Guzmán, de 58 anos e que chegou a ser o criminoso mais procurado no México e dos Estados Unidos, foi detido pela primeira vez em 9 de junho de 1993 na Guatemala.

Na ocasião, o narcotraficante foi levado para penitenciária de segurança máxima de 'Puente Grande', em Jalisco (oeste), de onde conseguiu fugir em 19 de janeiro de 2001, aparentemente escondido em um carrinho de roupa suja.

O governo iniciou então uma longa e intensa perseguição, mas o criminoso conseguiu evitar a prisão em diversas ocasiões graças a portas reforçadas com aço em suas residências e um sistema de túneis secretos, assim como uma grande conivência com autoridades de todos os níveis.

Finalmente, em 22 de fevereiro de 2014 Guzmán foi novamente detido por oficiais da Marinha em seu reduto no estado de Sinaloa (noroeste).

A prisão foi anunciada com muito barulho pelo governo do presidente Enrique Peña Nieto, que recebeu elogios internacionais.

Na época, a procuradoria mexicana oferecia por Guzmán uma recompensa de 2,3 milhões de dólares, enquanto a justiça dos Estados Unidos estipulou o preço de cinco milhões.

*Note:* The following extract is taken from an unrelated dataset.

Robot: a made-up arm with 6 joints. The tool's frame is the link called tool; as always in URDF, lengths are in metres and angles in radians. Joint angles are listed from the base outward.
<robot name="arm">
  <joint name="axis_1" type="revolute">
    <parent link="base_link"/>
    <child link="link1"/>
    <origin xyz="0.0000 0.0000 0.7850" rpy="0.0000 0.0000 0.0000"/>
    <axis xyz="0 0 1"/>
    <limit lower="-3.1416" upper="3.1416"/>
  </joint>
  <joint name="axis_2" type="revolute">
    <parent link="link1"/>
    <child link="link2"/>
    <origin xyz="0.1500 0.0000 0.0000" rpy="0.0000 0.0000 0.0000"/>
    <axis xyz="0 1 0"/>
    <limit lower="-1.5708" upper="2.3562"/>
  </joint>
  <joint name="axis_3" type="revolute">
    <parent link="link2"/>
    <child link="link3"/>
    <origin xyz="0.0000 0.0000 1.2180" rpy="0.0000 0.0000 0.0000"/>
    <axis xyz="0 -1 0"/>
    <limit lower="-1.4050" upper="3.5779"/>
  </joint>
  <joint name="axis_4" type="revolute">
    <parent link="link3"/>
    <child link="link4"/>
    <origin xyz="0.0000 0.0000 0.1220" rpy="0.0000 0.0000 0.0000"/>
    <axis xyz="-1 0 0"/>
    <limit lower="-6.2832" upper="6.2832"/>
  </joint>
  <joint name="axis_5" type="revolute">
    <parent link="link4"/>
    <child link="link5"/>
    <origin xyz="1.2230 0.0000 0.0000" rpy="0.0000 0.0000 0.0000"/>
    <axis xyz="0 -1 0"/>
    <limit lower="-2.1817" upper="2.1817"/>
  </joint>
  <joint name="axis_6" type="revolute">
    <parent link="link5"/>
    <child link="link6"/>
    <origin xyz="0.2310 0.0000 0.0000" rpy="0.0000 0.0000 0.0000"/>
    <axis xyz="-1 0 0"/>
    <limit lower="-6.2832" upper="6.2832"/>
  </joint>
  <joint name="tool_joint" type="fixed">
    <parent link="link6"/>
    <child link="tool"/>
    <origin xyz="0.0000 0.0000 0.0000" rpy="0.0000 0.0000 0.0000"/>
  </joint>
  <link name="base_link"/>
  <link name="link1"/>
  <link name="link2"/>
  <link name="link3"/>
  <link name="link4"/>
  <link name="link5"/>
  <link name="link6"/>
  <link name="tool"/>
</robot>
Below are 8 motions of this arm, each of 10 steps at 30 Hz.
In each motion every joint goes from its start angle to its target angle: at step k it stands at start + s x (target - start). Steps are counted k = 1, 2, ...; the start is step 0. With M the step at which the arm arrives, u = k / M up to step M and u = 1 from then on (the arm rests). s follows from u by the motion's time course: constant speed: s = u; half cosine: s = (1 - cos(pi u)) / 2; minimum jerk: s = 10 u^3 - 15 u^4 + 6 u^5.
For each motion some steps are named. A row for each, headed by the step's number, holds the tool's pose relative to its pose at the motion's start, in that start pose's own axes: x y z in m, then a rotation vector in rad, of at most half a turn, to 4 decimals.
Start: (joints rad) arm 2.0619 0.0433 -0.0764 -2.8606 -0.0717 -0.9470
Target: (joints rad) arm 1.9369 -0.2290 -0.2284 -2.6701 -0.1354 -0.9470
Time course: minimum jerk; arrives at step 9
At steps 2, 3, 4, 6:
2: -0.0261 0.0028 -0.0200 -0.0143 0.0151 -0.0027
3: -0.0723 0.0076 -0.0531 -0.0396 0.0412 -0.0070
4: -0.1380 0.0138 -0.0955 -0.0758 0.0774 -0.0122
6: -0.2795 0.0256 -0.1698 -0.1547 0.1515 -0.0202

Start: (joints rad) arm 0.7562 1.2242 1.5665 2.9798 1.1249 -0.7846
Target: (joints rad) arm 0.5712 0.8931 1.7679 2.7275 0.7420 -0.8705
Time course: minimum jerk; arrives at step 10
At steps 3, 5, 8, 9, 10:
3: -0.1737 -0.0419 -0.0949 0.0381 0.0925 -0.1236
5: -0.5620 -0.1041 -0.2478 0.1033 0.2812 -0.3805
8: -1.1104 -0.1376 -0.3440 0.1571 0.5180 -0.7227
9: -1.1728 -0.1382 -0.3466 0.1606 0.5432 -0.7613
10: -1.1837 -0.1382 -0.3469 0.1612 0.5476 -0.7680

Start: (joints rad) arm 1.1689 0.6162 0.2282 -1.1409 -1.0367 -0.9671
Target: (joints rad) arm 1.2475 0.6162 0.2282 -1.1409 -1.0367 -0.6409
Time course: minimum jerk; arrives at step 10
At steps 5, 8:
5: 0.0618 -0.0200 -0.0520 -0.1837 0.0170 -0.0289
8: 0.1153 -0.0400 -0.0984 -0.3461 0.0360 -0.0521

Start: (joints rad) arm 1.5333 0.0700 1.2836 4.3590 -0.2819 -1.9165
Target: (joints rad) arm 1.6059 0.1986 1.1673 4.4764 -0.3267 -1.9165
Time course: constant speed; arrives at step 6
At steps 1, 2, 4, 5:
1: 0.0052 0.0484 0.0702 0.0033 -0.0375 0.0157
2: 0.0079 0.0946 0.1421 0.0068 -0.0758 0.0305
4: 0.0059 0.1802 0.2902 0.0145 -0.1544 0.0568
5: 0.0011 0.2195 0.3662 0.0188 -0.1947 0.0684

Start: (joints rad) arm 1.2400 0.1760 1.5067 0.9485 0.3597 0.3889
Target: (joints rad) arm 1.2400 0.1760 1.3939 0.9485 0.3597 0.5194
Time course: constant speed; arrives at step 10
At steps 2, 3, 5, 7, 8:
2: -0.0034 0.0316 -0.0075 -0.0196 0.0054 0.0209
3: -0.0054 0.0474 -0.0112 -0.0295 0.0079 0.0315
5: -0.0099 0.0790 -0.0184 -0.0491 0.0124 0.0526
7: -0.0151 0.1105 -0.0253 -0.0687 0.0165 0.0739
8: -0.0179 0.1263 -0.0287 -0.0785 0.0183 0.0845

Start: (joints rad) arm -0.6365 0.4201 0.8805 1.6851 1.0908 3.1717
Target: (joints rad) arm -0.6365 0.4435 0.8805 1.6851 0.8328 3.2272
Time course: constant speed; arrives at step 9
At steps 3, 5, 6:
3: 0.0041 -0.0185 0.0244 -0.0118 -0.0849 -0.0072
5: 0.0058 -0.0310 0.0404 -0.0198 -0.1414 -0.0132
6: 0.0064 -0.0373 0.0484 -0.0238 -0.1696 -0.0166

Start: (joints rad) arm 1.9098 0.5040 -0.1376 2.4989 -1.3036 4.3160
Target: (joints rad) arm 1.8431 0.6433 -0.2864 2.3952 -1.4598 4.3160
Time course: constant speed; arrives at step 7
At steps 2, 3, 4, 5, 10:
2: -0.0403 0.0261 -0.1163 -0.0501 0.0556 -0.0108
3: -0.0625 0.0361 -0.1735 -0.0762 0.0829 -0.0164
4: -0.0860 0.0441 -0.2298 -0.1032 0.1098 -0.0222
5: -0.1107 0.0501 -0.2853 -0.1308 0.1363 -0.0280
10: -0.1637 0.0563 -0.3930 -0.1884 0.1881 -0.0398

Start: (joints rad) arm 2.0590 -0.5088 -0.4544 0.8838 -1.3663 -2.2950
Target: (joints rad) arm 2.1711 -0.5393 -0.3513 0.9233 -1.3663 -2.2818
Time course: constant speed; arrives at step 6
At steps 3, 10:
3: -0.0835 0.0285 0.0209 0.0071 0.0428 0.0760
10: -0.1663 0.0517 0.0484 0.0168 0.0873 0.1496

Além disso, a cidade de Chicago o declarou "inimigo público número um", o primeiro criminoso a ser apontado como tal desde Al Capone.

As autoridades exibiram o narcotraficante algemado na ocasião. O governo dos Estados Unidos expressou o desejo de extradição, mas o México descartou de maneira taxativa.

Dezessete meses depois, a nova fuga do narcotraficante deixa o governo de Peña Nieto em situação incômoda.

Ismael "El Mayo" Zambada, que havia sido considerado o sucessor natural de Guzmán à frente do cartel de Sinaloa, também está foragido.

Narcotraficante mais poderoso do mundo

Com a primeira fuga, Guzmán se transformou no grande símbolo do narcotráfico contra o qual o ex-presidente Felipe Calderón (2006-2012) ordenou uma grande operação militar. O criminoso chegou a aparecer na lista das maiores fortunas do mundo da revista Forbes de 2011, com mais de 11 bilhões de dólares.

Depois da fuga, "El Chapo" retornou ao comando do cartel de Sinaloa e em poucos anos levou a organização a dominar o mercado no México com o tráfico de cocaína e maconha aos Estados Unidos, Europa e Ásia.

Com o avanço, passou a ser considerado o narcotraficante mais poderoso do mundo e seu grupo travou batalhas sanguinárias, especialmente contra o cartel rival Los Zetas.

Mais de 10.000 pessoas foram assassinadas apenas em Ciudad Juárez, uma localidade chave na fronteira com o Texas, em disputas atribuídas aos cartéis de Sinaloa e Juárez.

Com o apelido "El Chapo" como diminutivo de "chaparro" (por sua pequena altura, 1,55 m), Guzmán nasceu em 4 de abril de 1957 em Badiraguato, Sinaloa, a região mexicana mais emblemática para o narcotráfico por cultivar há décadas papoula e maconha e ser o berço da maioria dos traficantes mais conhecidos.